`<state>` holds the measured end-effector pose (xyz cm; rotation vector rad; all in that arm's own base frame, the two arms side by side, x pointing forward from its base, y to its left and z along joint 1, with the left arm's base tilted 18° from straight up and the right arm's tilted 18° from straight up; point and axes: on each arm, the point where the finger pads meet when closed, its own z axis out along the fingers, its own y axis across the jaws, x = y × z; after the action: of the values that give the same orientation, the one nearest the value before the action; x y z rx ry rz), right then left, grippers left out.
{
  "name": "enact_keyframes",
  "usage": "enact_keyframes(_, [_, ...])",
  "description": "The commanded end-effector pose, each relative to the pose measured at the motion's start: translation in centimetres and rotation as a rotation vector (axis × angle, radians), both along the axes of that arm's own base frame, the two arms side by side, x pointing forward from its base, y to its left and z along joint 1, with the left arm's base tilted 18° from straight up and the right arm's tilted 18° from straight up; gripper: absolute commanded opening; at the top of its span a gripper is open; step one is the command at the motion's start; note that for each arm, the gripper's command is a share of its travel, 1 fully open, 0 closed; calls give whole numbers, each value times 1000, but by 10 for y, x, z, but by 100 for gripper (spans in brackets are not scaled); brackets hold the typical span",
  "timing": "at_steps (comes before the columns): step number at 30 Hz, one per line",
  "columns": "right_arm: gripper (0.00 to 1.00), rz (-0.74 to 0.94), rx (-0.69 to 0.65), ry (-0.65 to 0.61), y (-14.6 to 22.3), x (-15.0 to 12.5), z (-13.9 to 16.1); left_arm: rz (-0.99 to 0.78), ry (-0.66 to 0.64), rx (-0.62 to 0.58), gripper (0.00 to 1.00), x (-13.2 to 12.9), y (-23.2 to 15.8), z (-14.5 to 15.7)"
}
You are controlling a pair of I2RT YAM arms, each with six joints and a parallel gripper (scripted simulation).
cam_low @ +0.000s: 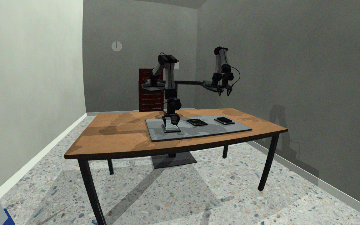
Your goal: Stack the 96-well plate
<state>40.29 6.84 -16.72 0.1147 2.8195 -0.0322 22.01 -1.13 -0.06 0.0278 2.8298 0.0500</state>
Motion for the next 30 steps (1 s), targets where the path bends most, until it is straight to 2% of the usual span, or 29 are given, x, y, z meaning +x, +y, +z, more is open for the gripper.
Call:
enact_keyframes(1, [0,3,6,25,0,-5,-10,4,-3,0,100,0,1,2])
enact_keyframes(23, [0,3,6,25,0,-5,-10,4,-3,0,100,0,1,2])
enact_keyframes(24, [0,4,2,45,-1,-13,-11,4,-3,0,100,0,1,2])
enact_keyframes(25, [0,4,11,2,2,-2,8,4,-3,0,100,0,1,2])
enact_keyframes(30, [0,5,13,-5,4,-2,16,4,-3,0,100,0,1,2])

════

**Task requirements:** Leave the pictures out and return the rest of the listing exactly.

**Answer to this problem:**
`<state>` holds the measured end-effector pose (xyz cm; rotation vector rad; all in that arm's own base frame, the two arms side by side, x pointing forward from its base, y to its left and z along joint 1, with the left arm's base tilted 18° from straight up and the right arm's tilted 18° from straight up; point and axes: on each arm, the point where the finger pads meet when closed, its own z axis out along the fingers, its own y axis across the jaws, x = y × z; after the action: of the values that give the same orientation, the one nearest the value before the action; x y z rx ry rz), right then left, grippers left out.
{
  "name": "enact_keyframes",
  "usage": "enact_keyframes(_, [_, ...])",
  "description": "The commanded end-effector pose, each relative to the pose measured at the motion's start: translation in centimetres and rotation as a rotation vector (axis × angle, radians), both along the axes of that arm's own base frame, the two arms side by side, x pointing forward from its base, y to its left and z along joint 1, with the left arm's base tilted 18° from straight up and the right arm's tilted 18° from straight up; gripper: absolute commanded opening; at the top of its span a gripper is open; step one is the command at the motion's start; note that for each arm, the gripper's command is a share of its travel, 1 fully open, 0 closed; calls give whole numbers, each value times 1000, but by 10 for y, x, z, but by 100 for gripper (spans in brackets are not scaled); brackets hold the typical span",
  "timing": "at_steps (comes before the columns): step number at 30 Hz, one per line",
  "columns": "right_arm: gripper (0.00 to 1.00), rz (-0.74 to 0.94), rx (-0.69 to 0.65), ry (-0.65 to 0.61), y (-14.6 to 22.3), x (-15.0 to 12.5), z (-13.9 to 16.1); left_arm: rz (-0.99 to 0.78), ry (-0.66 to 0.64), rx (-0.62 to 0.58), gripper (0.00 to 1.00), x (-13.2 to 12.9), y (-23.2 to 15.8), z (-14.5 to 15.7)"
}
You are controlling a pair of I2RT YAM arms, each with six joints and a parallel gripper (scripted simulation).
cam_low @ +0.000s: 
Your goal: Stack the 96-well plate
<state>40.29 6.84 -16.72 0.1147 2.8195 -0.0322 22.01 -1.13 -0.06 0.0278 2.8298 0.0500</state>
Motion for the next 30 steps (1 s), targets where the path bends most, until it is straight to 2% of the usual span, or 29 are given, x, y, z meaning +x, +y, +z, more is open for the gripper.
Call:
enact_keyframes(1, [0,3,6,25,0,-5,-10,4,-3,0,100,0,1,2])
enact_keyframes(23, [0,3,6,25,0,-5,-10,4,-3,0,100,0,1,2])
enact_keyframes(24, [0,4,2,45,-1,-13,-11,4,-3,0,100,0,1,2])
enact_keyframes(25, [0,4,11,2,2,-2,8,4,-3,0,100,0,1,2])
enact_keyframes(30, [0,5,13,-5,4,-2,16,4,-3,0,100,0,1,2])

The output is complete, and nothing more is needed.